### Problem requirements:
Print the listing below word for word, but drop any pictures it contains.

※

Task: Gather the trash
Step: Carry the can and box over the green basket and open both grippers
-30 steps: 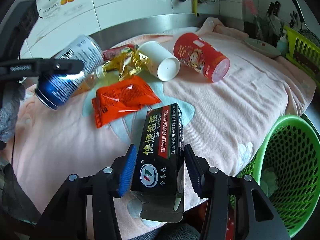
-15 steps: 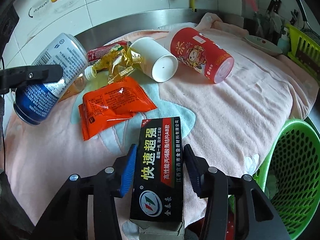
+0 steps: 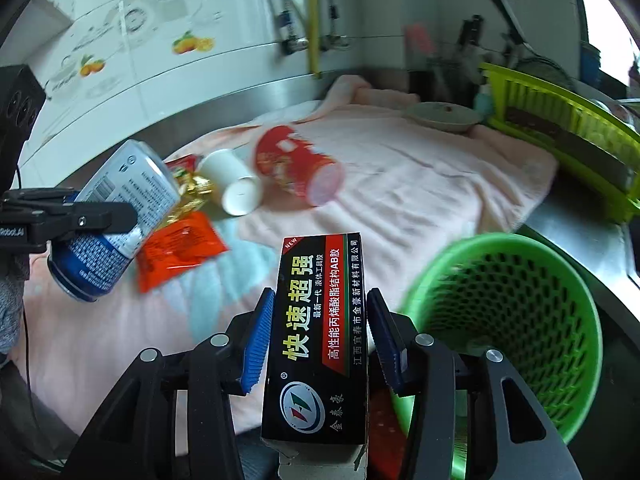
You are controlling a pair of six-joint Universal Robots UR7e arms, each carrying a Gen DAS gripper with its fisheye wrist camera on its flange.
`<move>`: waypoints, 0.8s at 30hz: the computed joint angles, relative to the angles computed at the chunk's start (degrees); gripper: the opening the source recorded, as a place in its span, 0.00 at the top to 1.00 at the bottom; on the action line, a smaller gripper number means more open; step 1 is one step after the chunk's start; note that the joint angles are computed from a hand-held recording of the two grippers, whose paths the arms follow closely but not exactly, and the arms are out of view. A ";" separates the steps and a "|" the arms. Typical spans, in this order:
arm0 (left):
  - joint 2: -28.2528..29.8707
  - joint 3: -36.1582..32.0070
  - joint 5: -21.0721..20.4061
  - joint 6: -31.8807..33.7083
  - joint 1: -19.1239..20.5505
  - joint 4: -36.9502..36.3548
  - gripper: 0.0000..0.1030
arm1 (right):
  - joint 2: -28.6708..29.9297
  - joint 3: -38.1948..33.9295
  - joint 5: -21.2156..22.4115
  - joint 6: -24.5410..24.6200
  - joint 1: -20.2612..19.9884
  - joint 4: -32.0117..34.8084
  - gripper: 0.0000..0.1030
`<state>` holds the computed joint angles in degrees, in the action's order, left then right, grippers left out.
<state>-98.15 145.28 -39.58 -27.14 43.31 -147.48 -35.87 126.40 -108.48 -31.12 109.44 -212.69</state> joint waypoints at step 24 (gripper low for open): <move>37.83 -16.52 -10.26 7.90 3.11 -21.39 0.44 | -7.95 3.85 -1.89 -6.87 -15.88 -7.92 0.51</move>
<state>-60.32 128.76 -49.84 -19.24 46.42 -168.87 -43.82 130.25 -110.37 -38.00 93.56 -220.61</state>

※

### Finished exercise:
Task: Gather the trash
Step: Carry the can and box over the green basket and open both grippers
-30 steps: 
-15 steps: 
+0 steps: 
You are controlling a pair of six-joint Universal Robots UR7e arms, each carrying a Gen DAS gripper with its fisheye wrist camera on its flange.
`<move>`: waypoints, 0.8s at 30hz: the computed joint angles, relative to the angles computed at the chunk's start (degrees); gripper: the opening the source recorded, as a place in its span, 0.00 at the top to 1.00 at the bottom; on the action line, a smaller gripper number means more open; step 1 is one step after the chunk's start; note that the joint angles are computed from a hand-held recording of the two grippers, whose paths the arms follow closely but not exactly, and the arms are out of view. A ";" separates the steps and a "|" the arms. Typical spans, in this order:
arm0 (left):
  - joint 2: -28.2528..29.8707
  - joint 3: -36.1582..32.0070
  - joint 5: -21.0721..20.4061
  - joint 6: -31.8807..33.7083
  - joint 1: -19.1239..20.5505
  - joint 4: -36.9502..36.3548
  - gripper: 0.0000..0.1030
arm1 (right):
  - joint 2: -28.6708..29.9297
  - joint 3: -38.1948..33.9295
  - joint 5: -21.2156..22.4115
  - joint 6: -24.5410..24.6200
  - joint 1: -20.2612..19.9884
  - joint 4: -32.0117..34.8084
  - gripper: 0.0000..0.1030
`<state>` holds the computed joint angles in degrees, in the action's order, left then right, grippers left out.
<state>-98.15 145.28 -39.58 -27.14 43.31 -147.48 -35.87 126.40 -108.48 -31.12 109.44 -212.69</state> joint waypoints at step 24 (gripper low for open): <move>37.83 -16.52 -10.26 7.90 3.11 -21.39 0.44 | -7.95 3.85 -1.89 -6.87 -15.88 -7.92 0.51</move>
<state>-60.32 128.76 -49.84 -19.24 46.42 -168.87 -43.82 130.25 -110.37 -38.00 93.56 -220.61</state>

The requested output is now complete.